“It’s confirming some of the fears I’ve been hearing from investors this week,” said Lori Calvasina, head of U.S. equity strategy at RBC Capital Markets. She said alarm over inflation has been driving stocks lower this week.
“Does it sort of force equities to stay at the bottom the range it’s been in? Perhaps. I don’t think this is enough to force it down to new lows,” Calvasina added.
The hot inflation flamed concerns about a potential recession for the U.S. economy. Elsewhere, the preliminary June reading for the University of Michigan consumer sentiment index came in well below expectations, hitting a record low.
“It just reinforces the impact the CPI number had on consumer psyche. We can guess this is going to have a negative future impact on consumer spending. It’s a shocking number but this is what inflation does when it’s running as hot as it is,” said Peter Boockvar of Bleakley Advisory Group.
The sell-off was broad, with nearly every member of the 30-stock Dow in the red. Apple dropped 2.9%, while Microsoft and Dow, Inc. fell more than 3%.
The drop for stocks means that Wall Street is headed for yet another losing week. Entering Friday, the Dow was lower by 1.9%, on track for its 10th down week in the past 11. The S&P 500 and Nasdaq Composite were both off by more than 2%, on pace for their ninth losing week in 10.

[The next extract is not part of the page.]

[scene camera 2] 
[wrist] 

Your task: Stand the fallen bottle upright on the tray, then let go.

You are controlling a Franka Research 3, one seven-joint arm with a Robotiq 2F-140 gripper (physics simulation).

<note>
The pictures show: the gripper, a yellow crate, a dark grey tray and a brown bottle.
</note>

The hot inflation reading could lead traders to price in more rate hikes from the Federal Reserve later this year. The 2-year Treasury yield, which is seen as one of the most sensitive to Fed rate hikes, jumped above 2.9% on Friday.
Tech stocks were under pressure as investors grappled with higher rates and a potential recession. Shares of Netflix dropped nearly 5% following a downgrade from Goldman Sachs. Chip giant Nvidia slid 4%.
Banks and cyclical stocks also moved lower, possibly reflecting recession fears. Shares of Wells Fargo shed 4%. Boeing dropped 3.6%.